◆ **Problem description**
Could you output the entries that follow exactly, omitting any pictures they contain?

◆ **Stored data**
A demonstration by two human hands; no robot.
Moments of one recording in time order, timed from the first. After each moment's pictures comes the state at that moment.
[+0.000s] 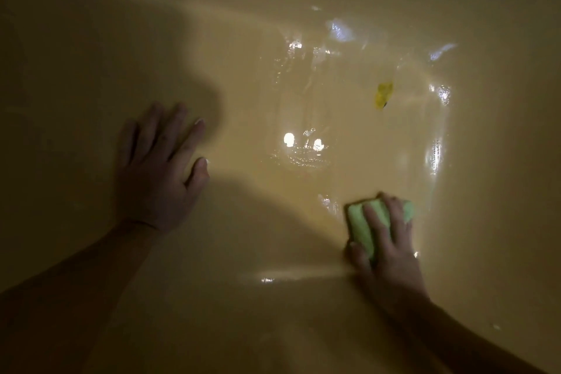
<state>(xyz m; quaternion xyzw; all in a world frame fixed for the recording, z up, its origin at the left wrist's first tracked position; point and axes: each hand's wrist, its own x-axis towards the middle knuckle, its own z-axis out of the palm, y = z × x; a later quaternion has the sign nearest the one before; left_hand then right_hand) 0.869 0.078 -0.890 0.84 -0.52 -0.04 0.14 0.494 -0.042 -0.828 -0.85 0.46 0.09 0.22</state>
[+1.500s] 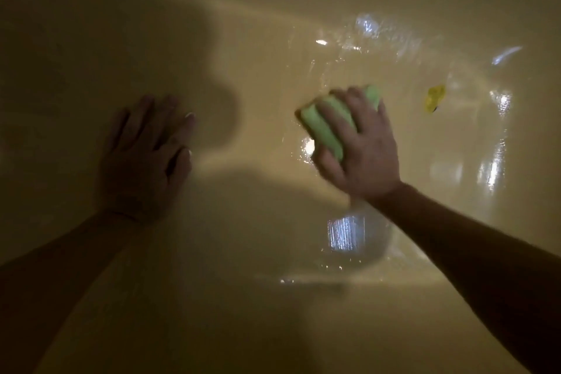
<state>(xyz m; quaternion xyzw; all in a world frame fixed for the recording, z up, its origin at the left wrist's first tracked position) 0.947 0.126 -0.891 0.83 -0.55 -0.02 0.11 0.690 -0.126 -0.872 -0.96 0.23 -0.08 0.13</state>
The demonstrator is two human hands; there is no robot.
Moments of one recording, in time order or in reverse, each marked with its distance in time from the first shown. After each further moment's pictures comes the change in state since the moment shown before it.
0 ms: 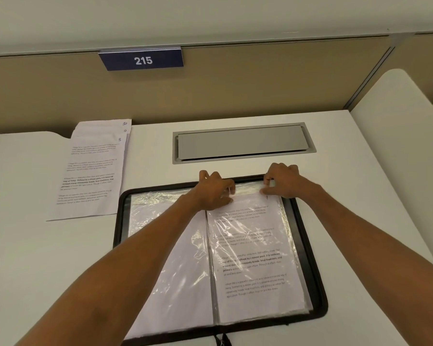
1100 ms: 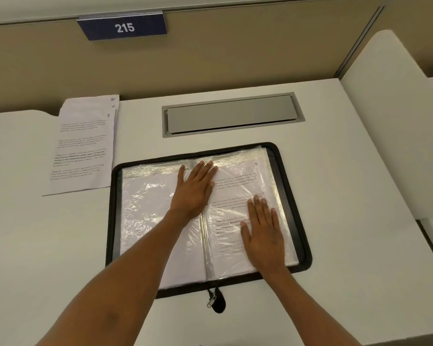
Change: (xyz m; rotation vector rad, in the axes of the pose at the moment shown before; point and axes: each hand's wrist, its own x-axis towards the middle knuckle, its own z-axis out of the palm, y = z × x) left_hand -0.080 0.015 0.080 0.132 0.235 -0.173; right_hand -0.177 -0.090 0.196 0.090 0.450 0.175
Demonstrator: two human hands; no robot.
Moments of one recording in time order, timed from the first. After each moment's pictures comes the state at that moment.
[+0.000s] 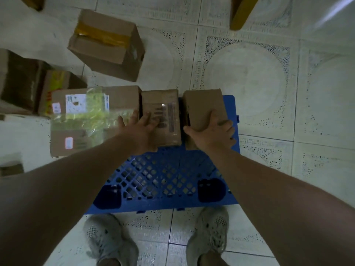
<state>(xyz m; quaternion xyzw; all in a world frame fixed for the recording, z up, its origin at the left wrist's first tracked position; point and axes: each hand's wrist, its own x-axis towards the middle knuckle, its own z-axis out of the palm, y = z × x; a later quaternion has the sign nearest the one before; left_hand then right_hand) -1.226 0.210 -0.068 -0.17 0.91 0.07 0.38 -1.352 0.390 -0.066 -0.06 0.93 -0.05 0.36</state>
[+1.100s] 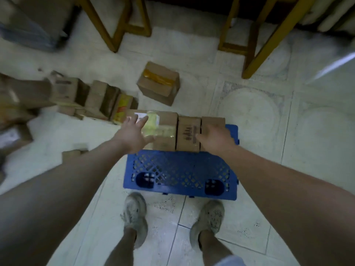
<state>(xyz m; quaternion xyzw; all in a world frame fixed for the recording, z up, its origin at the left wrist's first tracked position) -1.141 0.168 0.196 -0.40 0.85 0.24 0.23 -1.326 0.356 0.183 -0.28 0.86 -0.09 0.42</state>
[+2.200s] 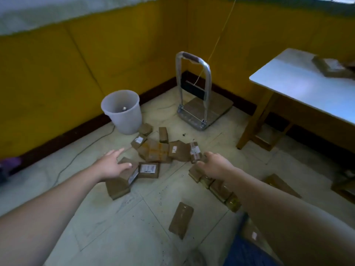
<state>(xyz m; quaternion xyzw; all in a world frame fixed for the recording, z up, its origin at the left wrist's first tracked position) -0.542 -0.127 0.538 -0.70 0.66 0.27 0.04 -0.868 -0.077 0.508 -0.56 0.74 -0.03 0.37</state>
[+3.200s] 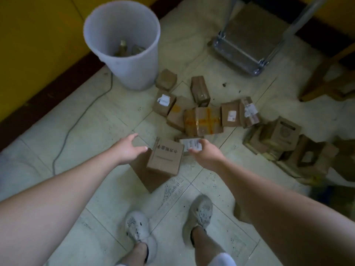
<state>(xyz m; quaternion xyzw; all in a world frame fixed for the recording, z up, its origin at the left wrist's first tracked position) -0.255 -0.527 0.215 -0.65 0.60 0.44 0.14 -0.489 -0.432 0.205 -0.35 0.79 -0.05 0.50</state>
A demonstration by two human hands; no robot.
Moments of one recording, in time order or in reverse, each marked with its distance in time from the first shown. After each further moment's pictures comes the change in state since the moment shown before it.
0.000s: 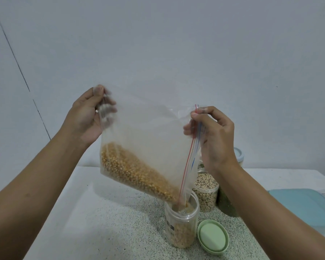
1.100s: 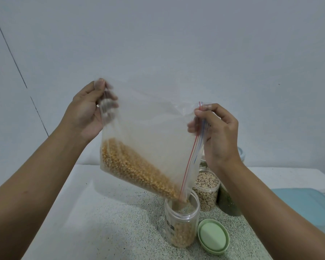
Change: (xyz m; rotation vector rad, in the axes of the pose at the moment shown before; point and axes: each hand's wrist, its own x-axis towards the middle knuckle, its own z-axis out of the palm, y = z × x) left_hand 0.004 0.003 0.006 0.001 -0.011 0.012; right_hand 0.008 0.002 -0.003 0.015 0.032 -0.001
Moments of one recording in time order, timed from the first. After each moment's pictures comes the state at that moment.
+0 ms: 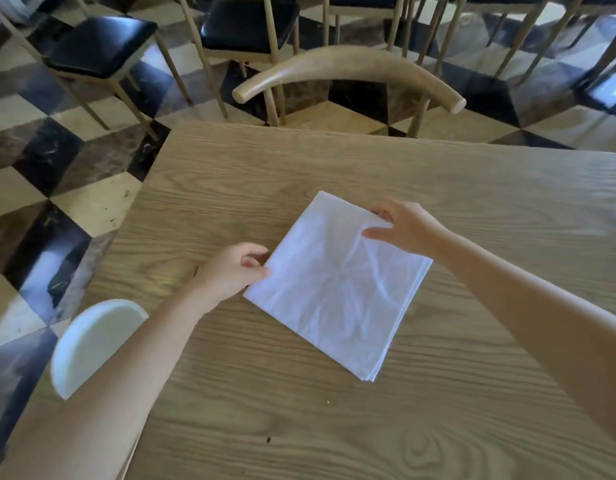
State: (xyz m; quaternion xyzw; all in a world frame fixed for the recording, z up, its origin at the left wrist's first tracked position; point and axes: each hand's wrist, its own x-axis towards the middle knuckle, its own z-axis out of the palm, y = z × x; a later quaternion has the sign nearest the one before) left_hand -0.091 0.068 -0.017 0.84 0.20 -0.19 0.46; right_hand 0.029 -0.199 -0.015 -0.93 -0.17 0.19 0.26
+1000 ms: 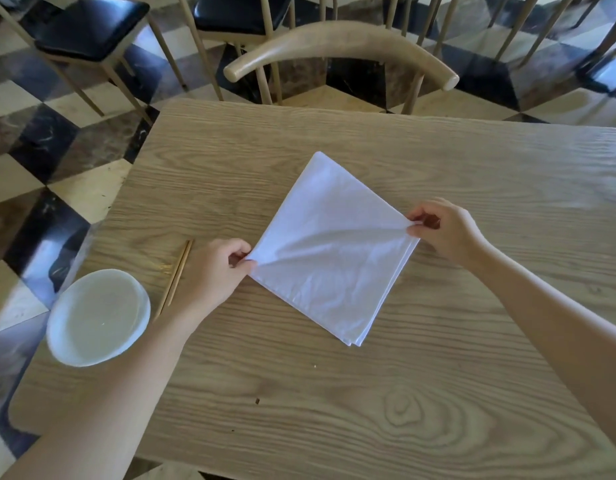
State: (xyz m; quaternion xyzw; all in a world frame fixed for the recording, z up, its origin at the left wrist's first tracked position) left_hand -0.135 0.056 -0.036 0.94 0.13 -0.02 0.32; right_hand -0.009 -0.276 -0.042 -0.92 -0.12 0.09 0.36
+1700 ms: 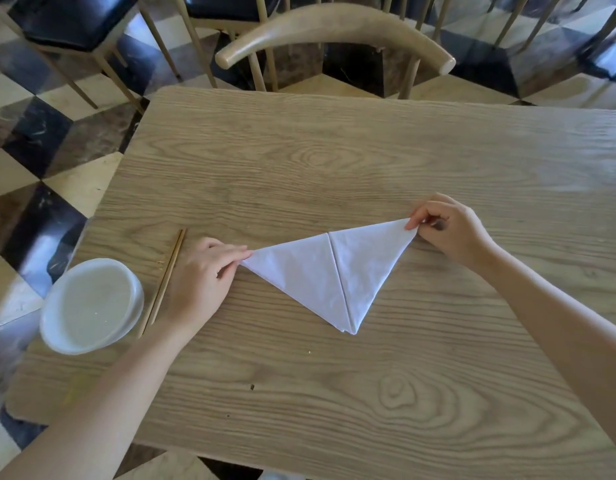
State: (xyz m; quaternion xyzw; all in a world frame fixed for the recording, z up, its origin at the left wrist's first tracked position) left_hand -0.161 0.061 -0.059 0.96 -0.04 0.16 0.22; right_hand -0.028 -0.293 -0.051 -0.90 -0.15 0.06 0.40
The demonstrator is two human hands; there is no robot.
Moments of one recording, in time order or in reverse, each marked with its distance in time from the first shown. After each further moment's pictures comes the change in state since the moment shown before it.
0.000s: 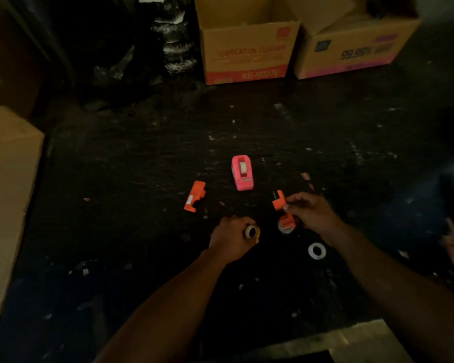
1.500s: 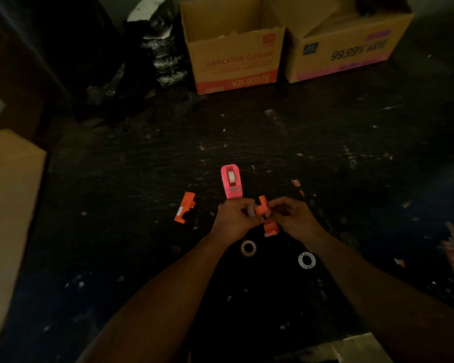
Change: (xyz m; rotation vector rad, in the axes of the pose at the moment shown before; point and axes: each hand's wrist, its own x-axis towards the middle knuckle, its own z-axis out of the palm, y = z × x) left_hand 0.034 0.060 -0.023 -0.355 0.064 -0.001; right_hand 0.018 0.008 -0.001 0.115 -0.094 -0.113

◆ **Exercise output**
A demonstration by two human hands; no robot.
Moments of one recording in time order, timed from the first. After each moment's pictures comes the state at that moment.
[+0.000s] 
<state>(xyz m; quaternion xyzw; all in a world frame fixed for the recording, z up, its origin at the left wrist's first tracked position; point and axes: each hand's wrist, its own x-axis towards the middle knuckle, its own z-axis out of the palm, y = z × x; a later quaternion has the sign nearest the one before; left_hand then right_hand) 0.869 0.078 -0.890 0.84 -0.52 -0.04 0.14 0.494 -0.042 -0.828 -0.85 0.46 0.09 0.22</state>
[+1.500s] 
<state>(xyz m; quaternion xyzw; all in a world frame fixed for the recording, z up, its origin at the left wrist's first tracked position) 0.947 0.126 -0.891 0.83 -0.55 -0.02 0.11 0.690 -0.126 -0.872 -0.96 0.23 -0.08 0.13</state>
The demonstrator is two human hands; there is no robot.
Moments of one recording, in time order or in reverse, each marked with its distance in time from the first shown. After each further moment's pictures comes the change in state since the moment shown before it.
0 ms: 
1100 ms: 
Change: (xyz m; rotation vector rad, in the axes of the pose at the moment shown before; point and axes: each hand's wrist, its own x-axis towards the middle knuckle, its own z-axis out of the palm, y = z × x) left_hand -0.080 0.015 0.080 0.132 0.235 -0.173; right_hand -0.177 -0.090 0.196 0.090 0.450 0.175
Demonstrator: two human hands; no robot.
Moments of one recording in time order, timed from the first. After each moment's pictures comes the state at that moment.
[+0.000s] 
<state>(xyz m; quaternion xyzw; all in a world frame fixed for the recording, z up, its origin at the left wrist's first tracked position; point and axes: each hand's wrist, its own x-axis towards the middle knuckle, its own z-axis out of the palm, y = z × x; a later quaternion has the sign nearest the one before; left_hand then right_hand) -1.226 0.210 -0.068 -0.17 0.91 0.07 0.38 -1.352 0.390 -0.066 -0.06 0.93 -0.05 0.36</state>
[+1.100s] 
<state>(xyz m; quaternion xyzw; all in a world frame fixed for the recording, z up, its origin at the left wrist's first tracked position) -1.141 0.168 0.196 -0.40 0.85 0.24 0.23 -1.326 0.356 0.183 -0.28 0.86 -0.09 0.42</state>
[+2.200s] 
<state>(xyz m; quaternion xyzw; all in a world frame fixed for the recording, z up, its origin at the left wrist's first tracked position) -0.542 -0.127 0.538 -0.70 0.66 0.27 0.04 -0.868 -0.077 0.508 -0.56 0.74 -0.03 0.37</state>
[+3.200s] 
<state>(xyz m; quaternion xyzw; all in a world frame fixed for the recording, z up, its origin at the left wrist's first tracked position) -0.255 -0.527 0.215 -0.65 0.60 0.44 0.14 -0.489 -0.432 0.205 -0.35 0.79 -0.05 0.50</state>
A demonstration by two human hands; no robot.
Moments of one recording, in time order or in reverse, each marked with its distance in time from the first shown. After each further moment's pictures comes the change in state since the moment shown before it.
0.000s: 
1.100s: 
Change: (xyz m; rotation vector rad, in the axes of the pose at the moment shown before; point and axes: each hand's wrist, its own x-axis towards the middle knuckle, its own z-axis out of the palm, y = z × x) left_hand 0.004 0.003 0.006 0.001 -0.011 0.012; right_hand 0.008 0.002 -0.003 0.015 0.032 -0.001
Moments of one recording in time order, timed from the first. After each moment's pictures comes the state at that moment.
+0 ms: 
State: (xyz m; quaternion xyzw; all in a world frame fixed for the recording, z up, its origin at the left wrist's first tracked position; point and axes: each hand's wrist, its own x-axis towards the middle knuckle, its own z-axis out of the palm, y = z × x; a later quaternion has the sign nearest the one before) left_hand -0.091 0.068 -0.017 0.84 0.20 -0.19 0.46; right_hand 0.029 -0.199 -0.015 -0.93 -0.17 0.19 0.26
+1000 ms: 
State: (xyz m; quaternion xyzw; all in a world frame fixed for the recording, z up, its origin at the left wrist's first tracked position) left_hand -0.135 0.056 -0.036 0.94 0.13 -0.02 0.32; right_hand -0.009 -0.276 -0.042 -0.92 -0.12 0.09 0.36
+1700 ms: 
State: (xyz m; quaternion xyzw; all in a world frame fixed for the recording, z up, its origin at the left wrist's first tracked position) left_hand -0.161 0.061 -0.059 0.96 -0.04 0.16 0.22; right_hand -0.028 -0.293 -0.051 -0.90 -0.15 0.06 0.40
The demonstrator is two human hands; there is no robot.
Moments of one recording, in time order or in reverse, each marked with its distance in time from the first shown. After each further moment's pictures comes the change in state since the moment shown before it.
0.000s: 
1.500s: 
Change: (xyz m; rotation vector rad, in the axes of the pose at the moment shown before; point and axes: each hand's wrist, its own x-axis towards the middle knuckle, its own z-axis out of the palm, y = z × x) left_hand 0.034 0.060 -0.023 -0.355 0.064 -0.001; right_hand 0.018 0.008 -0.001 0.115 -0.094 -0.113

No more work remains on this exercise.